How shocked was the church to see its Lord appear on the banks of the Jordan asking John to wash him too (Matt. 3:14-15).  How can it be that the Holy One of God should be rubbing shoulders with naked sinners on their way into the waters?  The church struggled with this truth.  Why must our Lord be in this repenting bath?

When Jesus was baptized, his baptism was not only the inauguration of his mission, but also a revelation of the shockingly unexpected nature of his mission.  His baptism becomes a vignette of his own ministry.  Why so shocking?  On two occasions, Jesus uses "baptism" to refer to his own impending death.  He asks his halfhearted disciples, "Can you drink the cup that I must drink, or be baptized with the baptism with which I must be baptized?" (Mark 10:38).

As he submits to John's bath of repentance, Jesus shows the radical way he will confront the sin that enslaves humanity.  Jesus' "baptism," begun in the Jordan and completed on Golgotha, is repentance, self-denial, metanoia to the fullest.  John presents his baptism as a washing from sin, a turning from self to God.  Jesus seeks even more radical metanoia.

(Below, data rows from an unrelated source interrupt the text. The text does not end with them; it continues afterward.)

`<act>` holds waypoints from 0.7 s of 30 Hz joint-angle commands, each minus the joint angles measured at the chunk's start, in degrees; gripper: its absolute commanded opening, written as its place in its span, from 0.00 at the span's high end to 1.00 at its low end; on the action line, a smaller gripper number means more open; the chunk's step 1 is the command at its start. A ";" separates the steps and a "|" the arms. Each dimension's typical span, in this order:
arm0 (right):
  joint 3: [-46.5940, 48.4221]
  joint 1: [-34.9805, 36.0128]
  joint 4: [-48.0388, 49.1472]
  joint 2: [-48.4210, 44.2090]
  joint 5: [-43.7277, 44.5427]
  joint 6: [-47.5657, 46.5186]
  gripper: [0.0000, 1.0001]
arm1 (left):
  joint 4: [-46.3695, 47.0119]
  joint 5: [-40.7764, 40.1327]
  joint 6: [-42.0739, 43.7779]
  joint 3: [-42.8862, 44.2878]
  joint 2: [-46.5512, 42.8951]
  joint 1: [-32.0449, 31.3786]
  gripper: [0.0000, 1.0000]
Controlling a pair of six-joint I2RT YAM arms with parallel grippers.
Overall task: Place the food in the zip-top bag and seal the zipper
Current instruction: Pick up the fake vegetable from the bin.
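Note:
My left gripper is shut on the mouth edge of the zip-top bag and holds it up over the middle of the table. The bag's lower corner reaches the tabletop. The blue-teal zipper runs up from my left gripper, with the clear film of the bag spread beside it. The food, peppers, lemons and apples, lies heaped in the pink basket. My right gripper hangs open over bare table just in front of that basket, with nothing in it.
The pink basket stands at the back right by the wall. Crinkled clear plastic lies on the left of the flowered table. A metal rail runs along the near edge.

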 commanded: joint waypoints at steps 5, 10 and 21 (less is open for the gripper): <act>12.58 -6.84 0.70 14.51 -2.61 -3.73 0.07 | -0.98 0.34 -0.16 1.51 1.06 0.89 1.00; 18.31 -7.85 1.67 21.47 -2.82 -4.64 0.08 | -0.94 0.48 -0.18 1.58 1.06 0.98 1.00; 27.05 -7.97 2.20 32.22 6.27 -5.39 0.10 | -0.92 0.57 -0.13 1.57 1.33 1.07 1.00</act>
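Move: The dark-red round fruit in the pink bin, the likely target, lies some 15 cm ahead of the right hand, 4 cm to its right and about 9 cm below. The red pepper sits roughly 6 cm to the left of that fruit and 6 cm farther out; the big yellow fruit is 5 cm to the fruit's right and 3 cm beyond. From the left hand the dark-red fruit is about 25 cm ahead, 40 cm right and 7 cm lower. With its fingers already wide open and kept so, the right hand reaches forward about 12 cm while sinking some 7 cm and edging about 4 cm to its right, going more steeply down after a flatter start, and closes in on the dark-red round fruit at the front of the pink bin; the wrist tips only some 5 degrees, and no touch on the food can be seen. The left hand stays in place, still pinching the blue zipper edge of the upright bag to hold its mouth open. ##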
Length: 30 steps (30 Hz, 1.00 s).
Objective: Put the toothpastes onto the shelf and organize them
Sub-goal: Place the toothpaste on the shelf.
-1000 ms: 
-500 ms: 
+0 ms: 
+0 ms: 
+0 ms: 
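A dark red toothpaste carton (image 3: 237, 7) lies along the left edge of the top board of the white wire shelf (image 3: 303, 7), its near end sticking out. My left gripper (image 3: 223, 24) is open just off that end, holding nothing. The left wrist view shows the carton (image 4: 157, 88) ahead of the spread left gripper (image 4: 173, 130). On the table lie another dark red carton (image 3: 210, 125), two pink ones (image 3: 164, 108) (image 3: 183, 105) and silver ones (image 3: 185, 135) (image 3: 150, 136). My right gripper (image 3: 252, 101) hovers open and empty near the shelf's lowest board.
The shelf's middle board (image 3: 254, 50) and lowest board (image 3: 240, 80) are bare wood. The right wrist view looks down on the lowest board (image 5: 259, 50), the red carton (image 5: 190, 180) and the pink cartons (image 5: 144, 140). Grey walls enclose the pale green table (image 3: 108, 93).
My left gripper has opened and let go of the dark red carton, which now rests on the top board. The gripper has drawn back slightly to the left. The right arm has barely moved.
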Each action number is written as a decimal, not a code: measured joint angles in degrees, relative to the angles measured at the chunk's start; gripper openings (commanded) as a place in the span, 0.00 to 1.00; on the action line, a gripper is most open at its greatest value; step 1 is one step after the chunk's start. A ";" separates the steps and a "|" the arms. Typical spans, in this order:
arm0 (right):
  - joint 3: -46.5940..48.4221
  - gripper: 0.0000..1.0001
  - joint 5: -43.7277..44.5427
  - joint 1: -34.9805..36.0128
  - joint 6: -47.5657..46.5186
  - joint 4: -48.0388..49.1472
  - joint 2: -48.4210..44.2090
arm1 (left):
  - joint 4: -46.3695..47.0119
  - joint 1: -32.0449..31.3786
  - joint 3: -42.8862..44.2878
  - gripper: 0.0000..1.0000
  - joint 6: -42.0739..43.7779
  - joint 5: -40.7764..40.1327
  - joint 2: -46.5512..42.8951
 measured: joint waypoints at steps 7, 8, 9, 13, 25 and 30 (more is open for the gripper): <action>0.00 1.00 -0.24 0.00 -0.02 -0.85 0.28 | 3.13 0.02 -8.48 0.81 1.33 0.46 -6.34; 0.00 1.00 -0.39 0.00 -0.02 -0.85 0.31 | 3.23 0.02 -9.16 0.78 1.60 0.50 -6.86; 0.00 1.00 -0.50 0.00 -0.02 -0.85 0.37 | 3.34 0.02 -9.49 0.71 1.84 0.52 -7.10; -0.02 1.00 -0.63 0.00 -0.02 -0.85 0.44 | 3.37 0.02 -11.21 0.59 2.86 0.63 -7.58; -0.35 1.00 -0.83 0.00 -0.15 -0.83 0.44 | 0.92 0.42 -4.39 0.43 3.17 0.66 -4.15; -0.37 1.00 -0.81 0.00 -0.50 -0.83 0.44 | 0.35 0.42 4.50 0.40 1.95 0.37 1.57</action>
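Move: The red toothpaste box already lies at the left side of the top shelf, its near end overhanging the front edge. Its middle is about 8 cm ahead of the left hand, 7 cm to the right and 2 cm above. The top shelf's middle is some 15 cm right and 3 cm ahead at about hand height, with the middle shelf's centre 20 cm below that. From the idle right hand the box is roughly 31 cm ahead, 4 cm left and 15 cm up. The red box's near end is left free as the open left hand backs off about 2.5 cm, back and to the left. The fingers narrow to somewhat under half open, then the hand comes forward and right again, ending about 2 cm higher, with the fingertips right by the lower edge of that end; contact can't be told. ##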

His message is not the simple one of the Baptist, "Be clean."  Jesus' word is more painful – "Be killed."  The washing of this prophetic baptism is not cheap.  "You also must consider yourselves dead," Paul tells the Romans (Rom. 6:11).  In baptism, the "old Adam" is drowned.  "For you have died, and your life is hid with Christ in God" (Col. 3:3).

To be baptized "into Christ" and "in the name of Christ" means to be incorporated into the way of life which characterized his life, the life of the empty one, the servant, the humble one, the obedient one, obedient even unto death (Phil. 2:6-11).

That day at the Jordan, knee deep in cold water, with old John drenching him, the Anointed One began his journey down the via crucis.  His baptism intimated where he would finally end.  His whole life was caught up in this single sign.  Our baptism does the same.

The chief biblical analogy for baptism is not the water that washes but the flood that drowns.  Discipleship is more than turning over a new leaf.  It is more fitful and disorderly than gradual moral formation.  Nothing less than daily, often painful, lifelong death will do.  So Paul seems to know not whether to call what happened to him on the Damascus Road "birth" or "death" – it felt like both at the same time.

In all this I hear the simple assertion that we must submit to change if we would be formed into this cruciform faith.  We may come singing "Just as I Am," but we will not stay by being our same old selves.  The needs of the world are too great, the suffering and pain too extensive, the lures of the world too seductive for us to begin to change the world unless we are changed, unless conversion of life and morals becomes our pattern.  The status quo is too alluring.  It is the air we breathe, the food we eat, the six-thirty news, our institutions, theologies, and politics.  The only way we shall break its hold on us is to be transferred to another dominion, to be cut loose from our old certainties, to be thrust under the flood and then pulled forth fresh and newborn.  Baptism takes us there.

On the bank of some dark river, as we are thrust backward, onlookers will remark, "They could kill somebody like that."  To which old John might say, "Good, you're finally catching on."